Question

A thin uniform circular ring is rolling down an inclined plane of inclination $30^\circ$ without slipping. Its linear acceleration along the inclined plane will be
A. $\dfrac{g}{2}$
B. $\dfrac{g}{3}$
C. $\dfrac{g}{4}$
D. $\dfrac{{2g}}{3}$

Answer 1

First, the diagram has to be drawn as per the given problems. The moment of inertia for a ring is needed here. Also, the formula of the acceleration has to be applied maintaining the condition for the object rolling on a plane. The inclination is given and this is to be used in the formula of acceleration. The acceleration will be in terms of the gravitational acceleration.

Complete step by step answer:
There may be a kind of acceleration to check translational and rotational. An example for this is the stimpmeter in golf.
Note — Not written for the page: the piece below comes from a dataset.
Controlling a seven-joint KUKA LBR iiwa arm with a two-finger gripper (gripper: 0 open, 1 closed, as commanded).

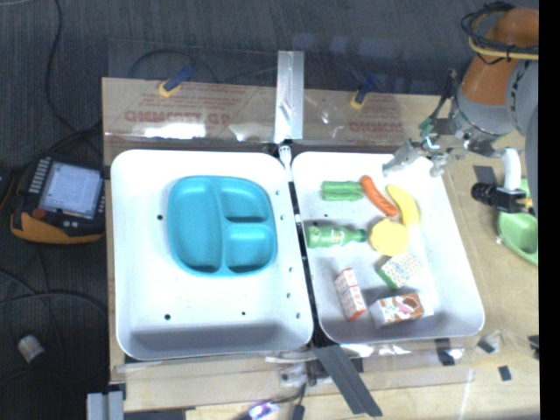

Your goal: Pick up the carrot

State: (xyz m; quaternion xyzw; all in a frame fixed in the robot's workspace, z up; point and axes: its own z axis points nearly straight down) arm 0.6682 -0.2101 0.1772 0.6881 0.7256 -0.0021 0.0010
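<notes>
Dark carpet floor around a wood-topped table [490, 261], two white bins side by side on it. Left bin [140, 304] holds a blue divided plate [222, 224]. Right bin [455, 278] holds the clutter.

Carrot [378, 196] lies in the upper part of the right bin, slanted, touching or just beside the banana [404, 205] on its right, with a green piece [341, 191] just to its left. Below them: green bottle [332, 235] on its side, yellow round piece [389, 237], small green-and-white packet [401, 269], two small cartons [350, 293] and [399, 308].

End effector [411, 158] sits at the top right rim of the right bin, above and to the right of the carrot, apart from it. Nothing between its fingers. Too small and blurred to call them apart or together: cannot tell.

Step, my read: approach phase, grasp not yet made. Next move calls for travel down-left to sit over the carrot's middle, wrist turned so the fingers close across its narrow width, then descend. Risk: banana is tight against the carrot, so one finger may land on it or drag it along.

Writing: red lettering on the brown board [192, 112] behind the bins, not legible. Carton prints not readable. A screen device [66, 191] on the floor at left, display unreadable.
</notes>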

It has a constant translational acceleration and increasing translational velocity here, it has a constant rotational angular acceleration so the angular velocity gets increased.

For ring,
$I = M{R^2}$
When the object rolling on a plane then the acceleration will be as follows,
$a = \dfrac{{g\sin \theta }}{{1 + \dfrac{I}{{M{R^2}}}}}$
The given plane inclination is $30^\circ$.Now substitute this value in the above equation we get,
$a = \dfrac{{g\sin 30^\circ }}{{1 + \dfrac{{M{R^2}}}{{M{R^2}}}}}$
For further simplification, the acceleration will be,
$a = \dfrac{{g\sin 30^\circ }}{{2}}$
On putting $\sin 30^\circ = \dfrac{1}{2}$, we get
$\therefore a = \dfrac{g}{4}$

Hence, the correct answer is an option C.

Note: If the velocity is increased constantly concerning the time then the acceleration will be constant the rate of displacement gets increased. The angular acceleration and rolling velocity are directly proportional to each other. If the air resistance is zero then the acceleration will be constant. And hence the velocity will be increased. If the air resistance is present the examples are, inflated beach balls, the net force drops with increasing speed. if the acceleration is reduced then the velocity increases more slowly.